Although the London Stock Exchange is an exchange we don't cover in our services, when we were researching this exchange for coverage viability several years back we observed some interesting points that are relevant to this question. At that time, we purchased/subscribed to several vendors' data.
Multiple platforms on one exchange
The separate trading platforms used by the London Stock Exchange each had different price reporting. For example, the electronic order book-based platforms reported actual trades in the daily OHLC summaries but the market-maker-based platforms were reporting midpoint of the bid/ask. Where a stock traded on multiple platforms there were significant discrepancies in the OHLC.
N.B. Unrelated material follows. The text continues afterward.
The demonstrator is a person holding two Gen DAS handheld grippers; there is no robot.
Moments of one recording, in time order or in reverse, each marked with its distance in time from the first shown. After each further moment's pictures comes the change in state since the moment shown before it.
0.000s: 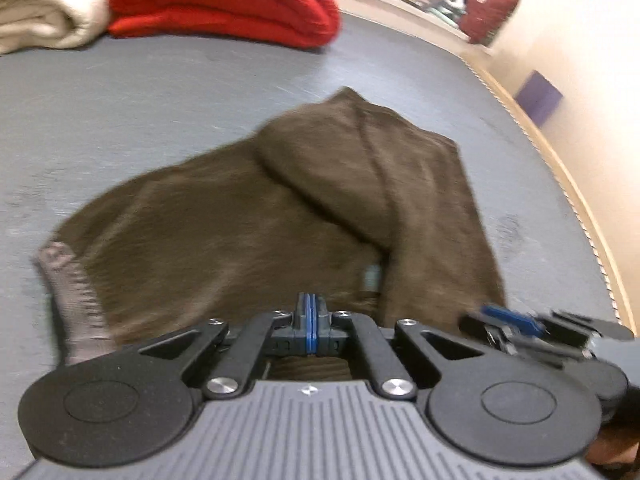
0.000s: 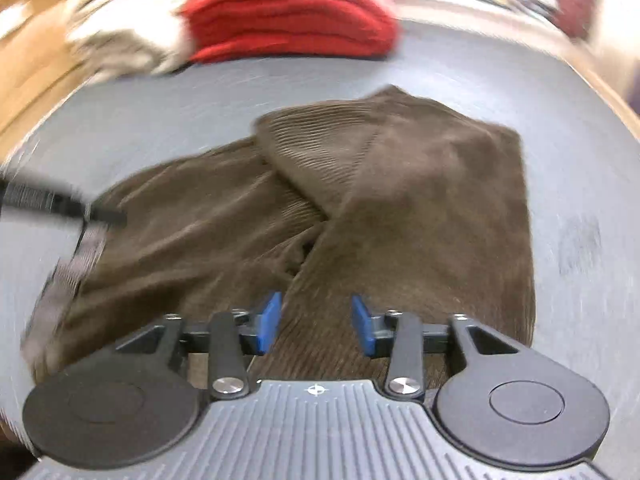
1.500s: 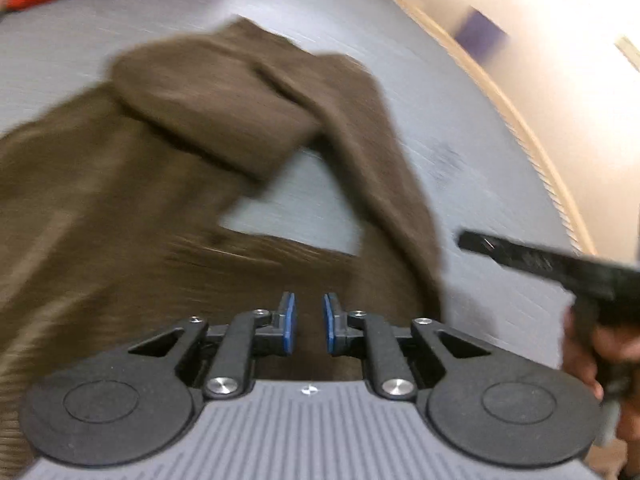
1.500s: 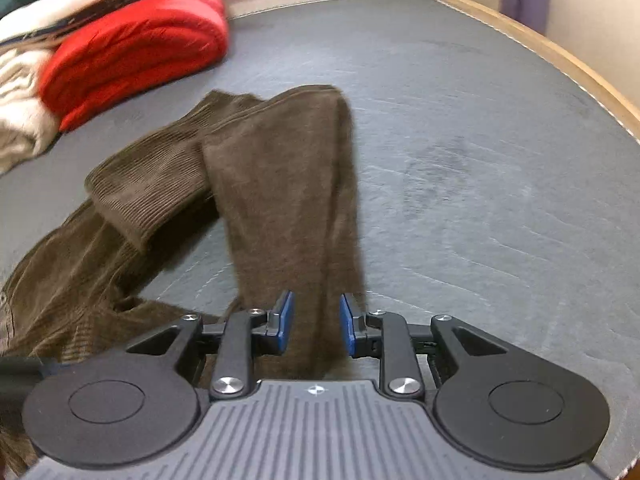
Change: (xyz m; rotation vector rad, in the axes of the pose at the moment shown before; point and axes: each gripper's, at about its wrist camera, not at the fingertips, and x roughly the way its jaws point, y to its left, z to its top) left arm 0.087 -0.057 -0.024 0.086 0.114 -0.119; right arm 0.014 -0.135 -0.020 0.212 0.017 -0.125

The following comments relate to data discrepancies in general:
Trades/Quotes
It is important that you know exactly what the open, high, low, close and volume represent. i.e. which trades (or quotes) are used, what time periods are used and which condition code(s) are excluded/incorporated. - e.g. consider the effect of block trades, multi-leg trades, cancelled/busted trades etc.
Multi-exchange trading
With cross-border/cross-exchange trading also available for some securities, if you are looking at consolidated/combined trading feeds, you need to determine which rules are in place for such trades too.
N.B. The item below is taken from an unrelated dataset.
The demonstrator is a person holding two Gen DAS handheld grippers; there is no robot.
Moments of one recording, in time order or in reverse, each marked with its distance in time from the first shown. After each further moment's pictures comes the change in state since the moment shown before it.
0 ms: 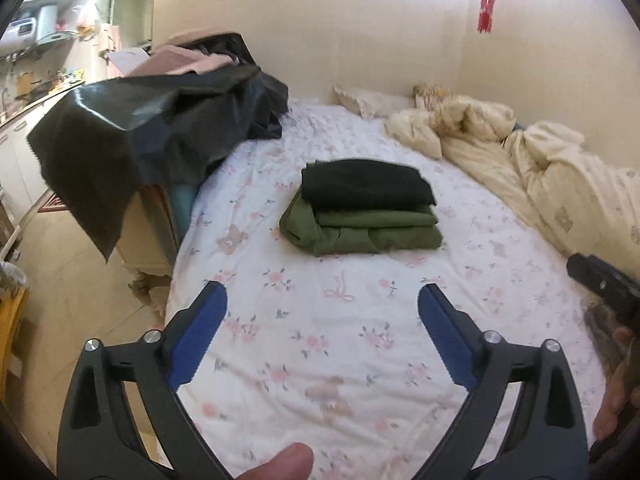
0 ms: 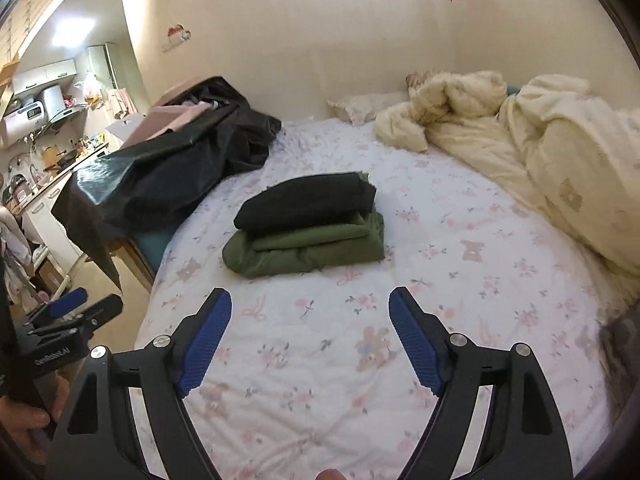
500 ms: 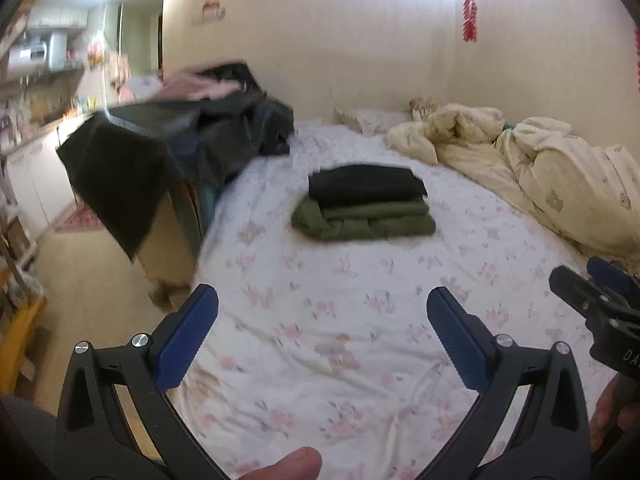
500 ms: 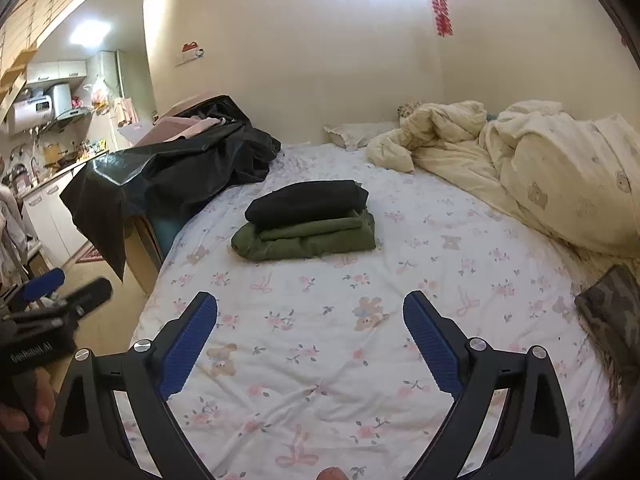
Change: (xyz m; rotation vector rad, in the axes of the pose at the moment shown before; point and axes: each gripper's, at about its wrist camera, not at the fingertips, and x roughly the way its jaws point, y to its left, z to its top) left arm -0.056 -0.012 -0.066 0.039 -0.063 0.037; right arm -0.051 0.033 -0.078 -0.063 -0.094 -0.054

Historical data adjustments
Historical data can be adjusted for various corporate events such as stock splits, spin-offs (de-mergers), stock dividends, special dividends, special distributions, capital distributions, normal dividends, distributions in a currency other than the trading currency, events that give the holder a choice of multiple options etc. There are often different interpretations for the surviving entity of spin-offs/de-mergers too.
Errors
Lastly, it may just be data error(s) made by the data supplier (e.g. corporate actions that have subsequently been changed/cancelled)
Summary
Discrepancies are commonplace. Ask your provider how they handle all of the above if it is not documented.